* Work instructions
Look through the material below and give the number of lines where the string "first" appears, without any other words.
═════ Extracted data
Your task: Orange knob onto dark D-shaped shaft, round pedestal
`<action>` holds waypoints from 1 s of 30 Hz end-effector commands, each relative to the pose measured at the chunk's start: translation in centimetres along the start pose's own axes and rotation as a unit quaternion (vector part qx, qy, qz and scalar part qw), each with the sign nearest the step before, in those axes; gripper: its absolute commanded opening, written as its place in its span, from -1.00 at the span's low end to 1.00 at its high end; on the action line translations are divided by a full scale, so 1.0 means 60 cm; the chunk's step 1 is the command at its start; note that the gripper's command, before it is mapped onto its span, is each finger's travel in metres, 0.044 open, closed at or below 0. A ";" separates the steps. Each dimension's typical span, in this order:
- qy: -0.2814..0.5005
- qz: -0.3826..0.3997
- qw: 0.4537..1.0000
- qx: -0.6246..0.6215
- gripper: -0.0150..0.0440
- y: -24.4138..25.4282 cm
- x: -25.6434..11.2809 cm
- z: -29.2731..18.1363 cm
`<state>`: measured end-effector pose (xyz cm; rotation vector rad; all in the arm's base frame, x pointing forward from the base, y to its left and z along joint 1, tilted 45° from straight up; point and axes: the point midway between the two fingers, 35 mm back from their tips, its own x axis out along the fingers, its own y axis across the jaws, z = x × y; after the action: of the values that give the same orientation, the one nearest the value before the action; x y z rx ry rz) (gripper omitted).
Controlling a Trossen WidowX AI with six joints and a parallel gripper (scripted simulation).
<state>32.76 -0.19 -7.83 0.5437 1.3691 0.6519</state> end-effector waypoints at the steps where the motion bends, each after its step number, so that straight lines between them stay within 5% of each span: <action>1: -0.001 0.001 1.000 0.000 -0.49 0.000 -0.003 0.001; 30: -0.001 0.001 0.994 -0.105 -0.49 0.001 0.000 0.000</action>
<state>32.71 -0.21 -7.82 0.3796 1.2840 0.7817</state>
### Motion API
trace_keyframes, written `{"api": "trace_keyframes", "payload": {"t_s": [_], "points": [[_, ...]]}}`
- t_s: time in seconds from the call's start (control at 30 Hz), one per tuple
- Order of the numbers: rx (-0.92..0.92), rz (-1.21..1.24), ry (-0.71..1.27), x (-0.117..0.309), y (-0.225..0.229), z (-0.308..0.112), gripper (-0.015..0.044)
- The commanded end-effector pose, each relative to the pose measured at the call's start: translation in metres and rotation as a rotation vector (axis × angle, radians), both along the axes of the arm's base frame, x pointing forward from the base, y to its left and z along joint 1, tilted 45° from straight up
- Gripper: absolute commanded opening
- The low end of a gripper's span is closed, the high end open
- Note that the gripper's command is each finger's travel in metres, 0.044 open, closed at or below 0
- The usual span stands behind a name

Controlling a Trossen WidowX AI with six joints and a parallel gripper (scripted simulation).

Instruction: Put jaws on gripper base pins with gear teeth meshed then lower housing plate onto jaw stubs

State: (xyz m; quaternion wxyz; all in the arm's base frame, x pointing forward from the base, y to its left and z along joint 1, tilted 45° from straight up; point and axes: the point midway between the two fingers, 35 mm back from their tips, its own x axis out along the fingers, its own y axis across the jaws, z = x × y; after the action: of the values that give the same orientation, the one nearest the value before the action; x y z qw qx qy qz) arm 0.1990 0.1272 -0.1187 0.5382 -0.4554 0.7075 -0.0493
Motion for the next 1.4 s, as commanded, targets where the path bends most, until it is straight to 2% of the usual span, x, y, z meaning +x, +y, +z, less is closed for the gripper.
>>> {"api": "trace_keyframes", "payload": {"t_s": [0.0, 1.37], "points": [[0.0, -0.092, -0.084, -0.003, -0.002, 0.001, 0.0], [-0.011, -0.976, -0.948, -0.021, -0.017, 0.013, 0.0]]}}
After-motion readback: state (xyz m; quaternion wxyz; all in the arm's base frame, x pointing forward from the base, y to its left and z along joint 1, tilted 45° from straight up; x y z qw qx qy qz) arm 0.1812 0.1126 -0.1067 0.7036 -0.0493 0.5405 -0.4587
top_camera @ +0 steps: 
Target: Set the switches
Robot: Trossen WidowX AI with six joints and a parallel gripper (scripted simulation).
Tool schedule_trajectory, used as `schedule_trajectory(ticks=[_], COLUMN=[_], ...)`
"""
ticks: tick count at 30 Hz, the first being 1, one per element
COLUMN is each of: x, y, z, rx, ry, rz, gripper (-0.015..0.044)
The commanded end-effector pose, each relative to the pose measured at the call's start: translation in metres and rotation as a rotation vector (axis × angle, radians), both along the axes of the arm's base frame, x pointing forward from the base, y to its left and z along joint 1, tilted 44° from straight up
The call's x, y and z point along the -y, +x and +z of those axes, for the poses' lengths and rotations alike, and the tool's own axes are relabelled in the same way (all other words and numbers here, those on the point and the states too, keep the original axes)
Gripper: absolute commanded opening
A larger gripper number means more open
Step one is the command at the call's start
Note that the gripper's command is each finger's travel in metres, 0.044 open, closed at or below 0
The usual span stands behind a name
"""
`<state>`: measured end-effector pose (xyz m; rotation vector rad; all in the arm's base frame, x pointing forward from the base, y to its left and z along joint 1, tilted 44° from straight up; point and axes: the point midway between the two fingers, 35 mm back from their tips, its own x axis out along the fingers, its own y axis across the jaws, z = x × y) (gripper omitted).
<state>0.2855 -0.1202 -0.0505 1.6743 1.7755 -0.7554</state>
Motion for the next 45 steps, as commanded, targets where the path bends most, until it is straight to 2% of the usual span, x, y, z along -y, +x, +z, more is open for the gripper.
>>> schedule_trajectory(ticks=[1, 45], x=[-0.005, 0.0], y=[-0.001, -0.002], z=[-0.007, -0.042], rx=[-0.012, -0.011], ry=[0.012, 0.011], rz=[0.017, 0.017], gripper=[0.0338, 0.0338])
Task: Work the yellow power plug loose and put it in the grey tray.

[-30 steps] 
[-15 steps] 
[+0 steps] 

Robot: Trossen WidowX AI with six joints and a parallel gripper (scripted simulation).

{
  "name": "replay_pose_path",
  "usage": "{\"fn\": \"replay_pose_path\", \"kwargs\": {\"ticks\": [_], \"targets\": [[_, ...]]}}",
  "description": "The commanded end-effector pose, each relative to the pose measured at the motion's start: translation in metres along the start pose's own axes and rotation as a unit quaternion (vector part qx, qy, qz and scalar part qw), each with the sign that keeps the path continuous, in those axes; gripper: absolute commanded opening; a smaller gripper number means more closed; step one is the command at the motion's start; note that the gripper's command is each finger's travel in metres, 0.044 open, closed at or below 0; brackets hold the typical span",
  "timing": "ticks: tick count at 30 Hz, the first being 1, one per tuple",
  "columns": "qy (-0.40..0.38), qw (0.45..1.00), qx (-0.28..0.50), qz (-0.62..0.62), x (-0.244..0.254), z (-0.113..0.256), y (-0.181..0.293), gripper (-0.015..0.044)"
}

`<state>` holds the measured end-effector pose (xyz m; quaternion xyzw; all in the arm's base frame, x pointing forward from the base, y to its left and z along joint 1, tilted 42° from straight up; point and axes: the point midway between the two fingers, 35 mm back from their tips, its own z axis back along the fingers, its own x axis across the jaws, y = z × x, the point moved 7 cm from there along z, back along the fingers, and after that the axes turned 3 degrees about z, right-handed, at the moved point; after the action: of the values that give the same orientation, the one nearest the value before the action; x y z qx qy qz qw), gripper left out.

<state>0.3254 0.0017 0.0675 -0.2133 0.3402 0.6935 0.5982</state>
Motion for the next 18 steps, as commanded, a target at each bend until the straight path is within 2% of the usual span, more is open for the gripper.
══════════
* Your solution
2